Final answer:
The subject is constructing a Huffman tree for given integers and their occurrences, determining the Huffman codes, and also creating a histogram using intervals and graphing appropriately.
Step-by-step explanation:
Constructing the Huffman Tree
To construct the Huffman tree for the given integers, first list them with their occurrences:
- 82 - 416
- 664 - 97
- 327 - 212
- 349 - 509
- 423 - 446
- 389 - 74
Next, start by combining the two integers with the lowest occurrences, which are 389 and 664. Continue combining the trees with the lowest total occurrences, creating a binary tree where each parent node is the sum of its child nodes' occurrences, until there is only one tree remaining, which represents the Huffman tree.

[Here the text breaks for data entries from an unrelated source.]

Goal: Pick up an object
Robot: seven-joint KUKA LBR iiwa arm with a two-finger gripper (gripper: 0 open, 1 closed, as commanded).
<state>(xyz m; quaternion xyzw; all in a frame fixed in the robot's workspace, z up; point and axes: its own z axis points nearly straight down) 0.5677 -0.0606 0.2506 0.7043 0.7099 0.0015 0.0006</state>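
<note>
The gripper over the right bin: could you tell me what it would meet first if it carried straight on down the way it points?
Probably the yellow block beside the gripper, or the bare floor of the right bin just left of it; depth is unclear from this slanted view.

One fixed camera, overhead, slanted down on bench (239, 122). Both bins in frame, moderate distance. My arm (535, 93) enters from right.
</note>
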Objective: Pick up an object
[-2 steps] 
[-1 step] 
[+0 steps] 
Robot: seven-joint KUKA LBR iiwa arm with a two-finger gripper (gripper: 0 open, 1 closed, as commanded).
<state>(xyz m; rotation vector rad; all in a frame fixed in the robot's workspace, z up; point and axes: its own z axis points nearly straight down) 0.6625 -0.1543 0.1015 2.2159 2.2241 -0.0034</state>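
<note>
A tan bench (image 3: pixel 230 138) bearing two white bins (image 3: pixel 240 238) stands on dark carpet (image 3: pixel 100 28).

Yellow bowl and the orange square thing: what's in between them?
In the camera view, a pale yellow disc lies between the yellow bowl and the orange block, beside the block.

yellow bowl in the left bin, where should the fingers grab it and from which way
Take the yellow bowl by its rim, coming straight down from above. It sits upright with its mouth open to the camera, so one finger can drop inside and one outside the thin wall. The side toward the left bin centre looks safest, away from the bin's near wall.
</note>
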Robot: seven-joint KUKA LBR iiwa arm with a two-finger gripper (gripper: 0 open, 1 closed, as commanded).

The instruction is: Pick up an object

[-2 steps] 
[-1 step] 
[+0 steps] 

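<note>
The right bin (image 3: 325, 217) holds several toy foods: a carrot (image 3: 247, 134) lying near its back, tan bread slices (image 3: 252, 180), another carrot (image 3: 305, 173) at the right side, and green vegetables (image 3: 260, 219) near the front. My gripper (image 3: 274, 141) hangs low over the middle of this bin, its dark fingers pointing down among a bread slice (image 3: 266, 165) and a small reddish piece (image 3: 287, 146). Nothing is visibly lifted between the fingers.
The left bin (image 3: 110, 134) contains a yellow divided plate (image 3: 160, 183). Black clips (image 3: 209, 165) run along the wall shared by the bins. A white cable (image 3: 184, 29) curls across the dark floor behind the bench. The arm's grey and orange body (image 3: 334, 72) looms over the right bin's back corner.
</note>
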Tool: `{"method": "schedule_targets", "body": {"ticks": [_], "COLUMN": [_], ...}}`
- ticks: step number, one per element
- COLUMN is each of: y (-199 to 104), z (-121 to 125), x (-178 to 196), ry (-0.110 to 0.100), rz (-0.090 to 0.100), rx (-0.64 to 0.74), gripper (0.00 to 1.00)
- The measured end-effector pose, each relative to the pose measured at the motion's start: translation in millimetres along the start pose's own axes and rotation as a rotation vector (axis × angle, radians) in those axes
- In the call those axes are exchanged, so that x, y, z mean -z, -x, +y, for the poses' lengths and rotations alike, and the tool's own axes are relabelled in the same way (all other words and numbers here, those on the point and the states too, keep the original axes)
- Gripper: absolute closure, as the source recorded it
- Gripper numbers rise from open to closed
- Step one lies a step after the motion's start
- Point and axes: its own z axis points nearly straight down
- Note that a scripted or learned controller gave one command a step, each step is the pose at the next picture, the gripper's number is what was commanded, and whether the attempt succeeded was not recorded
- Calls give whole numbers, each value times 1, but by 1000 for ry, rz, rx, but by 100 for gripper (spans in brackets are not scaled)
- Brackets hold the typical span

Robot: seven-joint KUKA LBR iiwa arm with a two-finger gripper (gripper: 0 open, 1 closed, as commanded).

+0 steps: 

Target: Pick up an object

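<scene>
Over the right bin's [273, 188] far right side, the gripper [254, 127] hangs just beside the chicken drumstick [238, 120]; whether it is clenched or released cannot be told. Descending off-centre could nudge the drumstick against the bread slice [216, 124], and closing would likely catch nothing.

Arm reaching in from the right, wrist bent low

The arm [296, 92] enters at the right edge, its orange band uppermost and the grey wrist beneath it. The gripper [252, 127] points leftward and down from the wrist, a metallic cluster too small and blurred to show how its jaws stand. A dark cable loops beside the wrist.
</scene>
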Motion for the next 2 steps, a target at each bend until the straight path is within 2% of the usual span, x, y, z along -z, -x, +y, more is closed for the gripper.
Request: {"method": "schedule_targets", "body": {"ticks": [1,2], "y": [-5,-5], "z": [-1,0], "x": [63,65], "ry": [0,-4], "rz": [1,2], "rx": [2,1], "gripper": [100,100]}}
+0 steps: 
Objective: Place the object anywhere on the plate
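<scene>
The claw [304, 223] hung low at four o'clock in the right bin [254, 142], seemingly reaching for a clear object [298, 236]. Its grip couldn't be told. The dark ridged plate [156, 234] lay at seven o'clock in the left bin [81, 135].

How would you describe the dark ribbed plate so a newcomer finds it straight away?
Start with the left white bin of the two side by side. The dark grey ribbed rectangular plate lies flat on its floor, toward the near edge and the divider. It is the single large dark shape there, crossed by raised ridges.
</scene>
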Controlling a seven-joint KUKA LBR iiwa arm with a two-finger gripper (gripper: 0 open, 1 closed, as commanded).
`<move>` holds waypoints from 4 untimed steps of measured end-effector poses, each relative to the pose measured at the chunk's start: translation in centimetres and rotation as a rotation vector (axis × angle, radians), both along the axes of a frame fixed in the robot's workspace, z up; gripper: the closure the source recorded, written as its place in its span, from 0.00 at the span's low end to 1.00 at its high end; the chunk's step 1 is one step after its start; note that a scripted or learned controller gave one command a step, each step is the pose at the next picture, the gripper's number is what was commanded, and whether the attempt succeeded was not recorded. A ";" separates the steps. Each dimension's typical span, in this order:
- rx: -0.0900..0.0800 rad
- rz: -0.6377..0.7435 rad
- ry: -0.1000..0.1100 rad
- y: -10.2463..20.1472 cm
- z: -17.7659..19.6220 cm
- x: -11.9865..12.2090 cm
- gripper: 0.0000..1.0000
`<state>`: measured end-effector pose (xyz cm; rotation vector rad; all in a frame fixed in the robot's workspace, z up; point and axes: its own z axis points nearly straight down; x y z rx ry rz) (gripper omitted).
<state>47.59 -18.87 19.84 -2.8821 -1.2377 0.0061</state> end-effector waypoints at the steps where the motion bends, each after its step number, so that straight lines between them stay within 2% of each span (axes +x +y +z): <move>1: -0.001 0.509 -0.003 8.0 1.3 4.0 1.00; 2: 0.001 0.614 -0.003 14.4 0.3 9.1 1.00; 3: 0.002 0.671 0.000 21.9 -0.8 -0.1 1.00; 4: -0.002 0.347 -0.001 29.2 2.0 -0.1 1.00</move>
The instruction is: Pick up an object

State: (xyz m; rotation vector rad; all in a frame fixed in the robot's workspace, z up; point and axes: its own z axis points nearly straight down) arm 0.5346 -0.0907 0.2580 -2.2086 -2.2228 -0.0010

The Huffman code for each integer is determined by the path from the root of the tree to the integer; a left turn corresponds to a '0' and a right turn corresponds to a '1'.
Huffman Codes
The Huffman codes for the integers can be found by reading the paths from the root of the Huffman tree to each corresponding leaf (integer). For instance, if the path to the integer '82' is left, left, right; its Huffman code would be '001'.
Constructing a Histogram
To create a histogram based on a set of data values, divide the range of your data into equal intervals and count how many data points fall into each interval. Then, draw a bar for each interval on a graph with the height of the bar representing the number of data points in that interval. Make sure to use a ruler and pencil for accuracy and scale the axes properly.